DIRTY BIOMASS TECHNOLOGIES

“Technology is Technology – it is replicable, transferable but best effectiveness comes with cross-industry application” Today, India is considered leader in biomass technology and the credit is to the entrepreneurs who showed the courage and risk to be part of the development cycle.

In late 80’s and early 90’s, a few small companies developed technologies for rice husk and other benign biomass against the strong negative protests by the large players. Later, almost all large players followed the same technology path by modifying/ upgrading the technologies demonstrated by these small players.

In late 90’s and early 2000, there came another biomass revolution. This was time for dirty and aggressive biomass. The biomass that was rich in sodium, potassium, chlorides and silica. The first high pressure boiler (supplied by a large boiler company) lasted a few months while another build by Indian government with Danish technology was shut in a month’s time. Some enthusiastic technocrats took the challenge and developed the new technology for these dirty biomasses. These technologies were closely guarded so none of the large companies claimed success. These technologies included for high chlorides fuels (reported up-to 1%) such as mustard, cotton, maize and paddy straws. These plants are numbered, and our team members were part of this revolution.

Another important achievement was that the hype about the reciprocating and water-cooled grates was successfully broken for dirty biomass with proper selection of grate material, air and gas temperature profiles and the air/ pressure distribution under the grate for efficient cooling.

In around 2004, some consultants recommended 67 bar and 425 Deg C configurations without proper thermodynamic analysis. This analysis requires complete knowledge of power plant design and not only the boiler. In 2004, one plant was commissioned with 67 bar and 425 Deg C configuration. This plant was overall 22-25% expensive (at that time!) and less efficient than 45 bar/ 425 Deg C. The high auxiliary consumption (+4.5% approximately) and little efficiency gain of increased pressure ultimately proved the concept wrong. No other plant was ever built again with this configuration.
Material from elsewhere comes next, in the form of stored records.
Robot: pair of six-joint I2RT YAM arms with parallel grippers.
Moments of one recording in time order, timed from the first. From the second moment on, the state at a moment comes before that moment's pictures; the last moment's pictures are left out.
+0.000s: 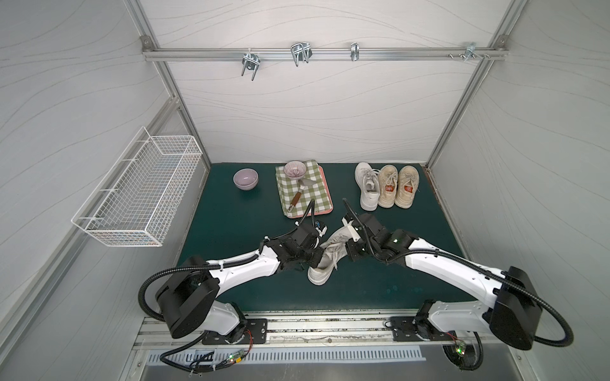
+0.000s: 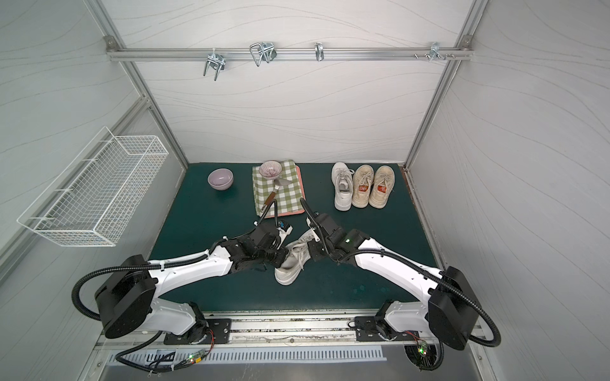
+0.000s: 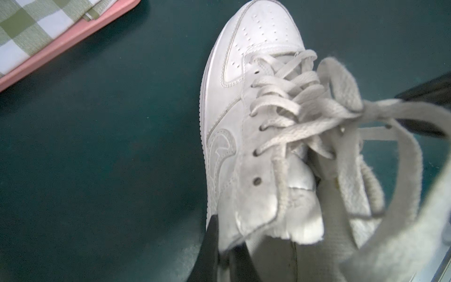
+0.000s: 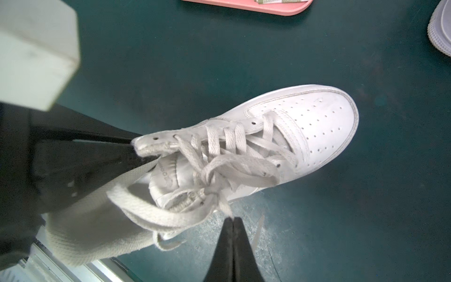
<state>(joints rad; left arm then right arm) -0.82 1.41 0.76 -0.23 0.01 -0.26 0.87 1.27 0.88 -0.57 0.02 0.35</state>
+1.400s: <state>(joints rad) -0.78 1.33 0.69 -0.24 -0.07 -0.29 0.61 1.16 0.86 -0.67 0.09 0.41</state>
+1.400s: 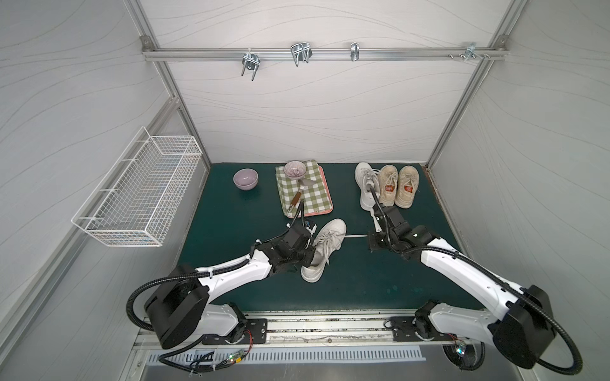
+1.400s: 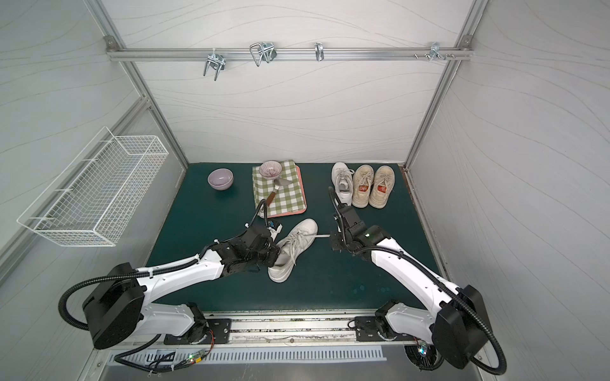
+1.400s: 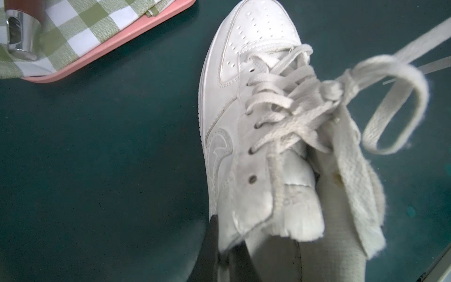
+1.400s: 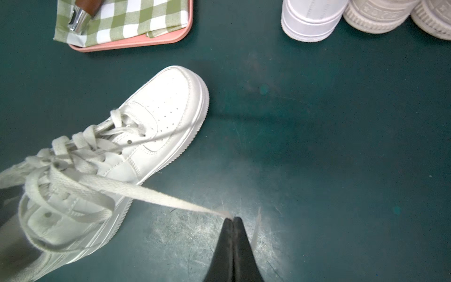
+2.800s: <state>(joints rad) -0.77 1.29 0.68 -0.24 -0.09 -0.32 1.00 1.38 1.13 -0.68 0.05 0.40</state>
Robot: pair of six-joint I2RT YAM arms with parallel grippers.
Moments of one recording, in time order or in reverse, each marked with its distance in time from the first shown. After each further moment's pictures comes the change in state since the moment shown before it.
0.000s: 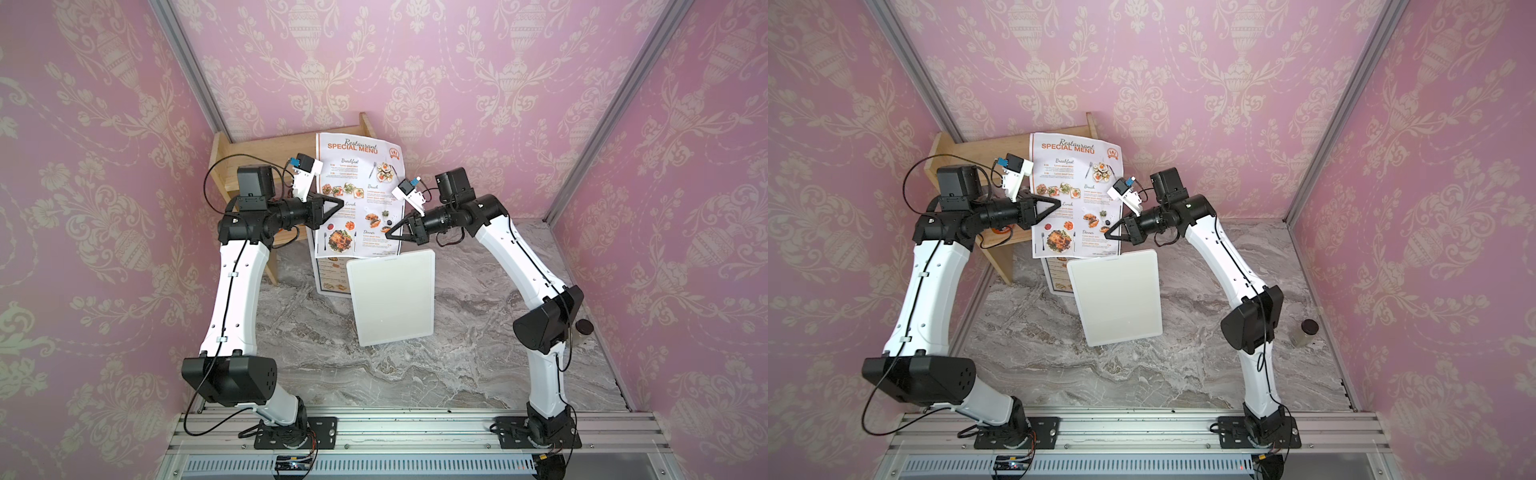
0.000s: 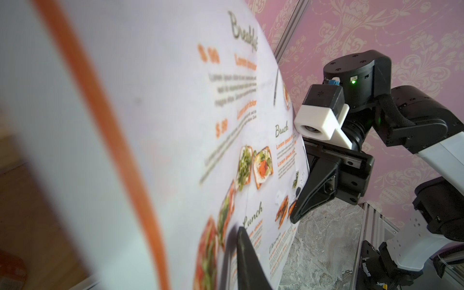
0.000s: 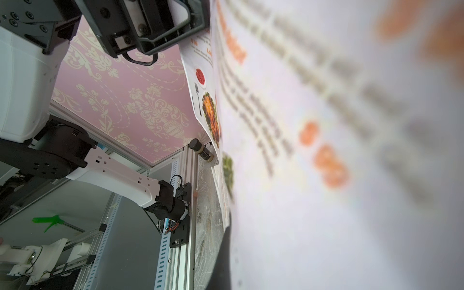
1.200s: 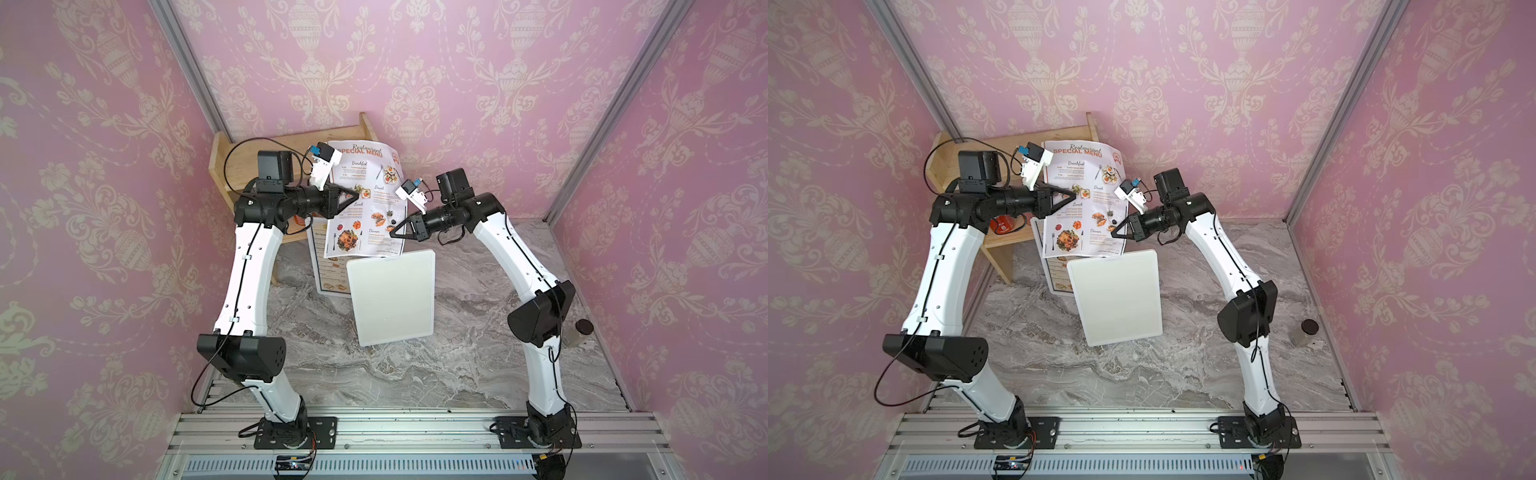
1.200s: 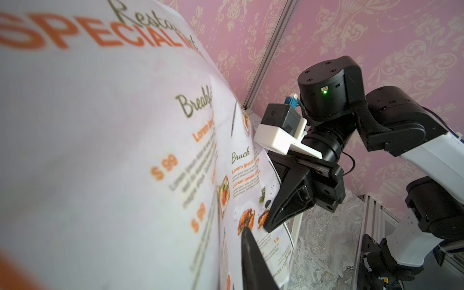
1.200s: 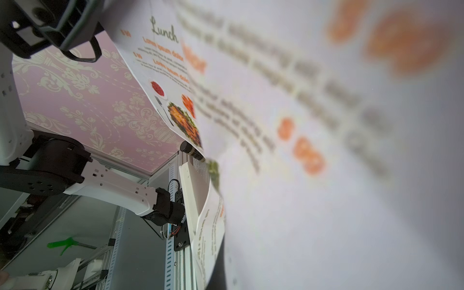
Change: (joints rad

Palm waste availability in India is limited and hence this was never taken seriously. In fact, the paying capacity of the palm mills, world over, was too low to afford high end technology. The current boiler technologies are low end and marred with low efficiency, high maintenance and low pressure/ temperature configurations. The current market players recommend 67 bar and 415 Deg C configuration for new projects. Further, the available designs are based on waste heat recovery boilers – long tail designs with high back end velocities based on aggressive heat transfer areas. The high velocities result in high erosion rates and ash accumulation limiting the best run ability between 40 to 60 days. Some players now talk of 90 days operation. This is like late 90’s in India.

Our technology was demonstrated on a small boiler (15 TPH) at a palm mill five years ago. This factory has two boilers. One is ours and second from a reputed company. Even after five years of operation, the boiler operates for whole reason without planned shutdown and its response to the load changes is far excellent. The other boiler needs cleaning every 40 days or so. Our boiler design is based on patented.

parallel flow black liquor recovery boiler, which typically have 23% Alkali contents. The fact that our company has not sold any spares to this customer in last 5 years speaks about the design and technology.

Another revolutionary concept is De-alkalization of fuel. This is latest technology fad in USA and Europe to produce biomass for gasification, biodiesel and black pellets. Our team members mastered this about 10 years ago with support from Germany by operating one plant for several years. This was shut down 2 years ago due to other priorities. The biomass was chemically treated to remove about 90% of all the alkalis and chlorides. There exists opportunity to use this technology in sugar cane trash, king grass, palm and other energy fuels. In one of the large projects built by a reputed boiler company have failed to perform in Latin America. The prime reasons are standard design techniques and lack of experience on dirty biomass. Our several years of experience culminates in recommended single boiler capacity of 40 to 45 Tons per hour (Maximum) for trouble free operations. Customer engineers should not try to get emotional with large capacities of 70 or 90 TPH.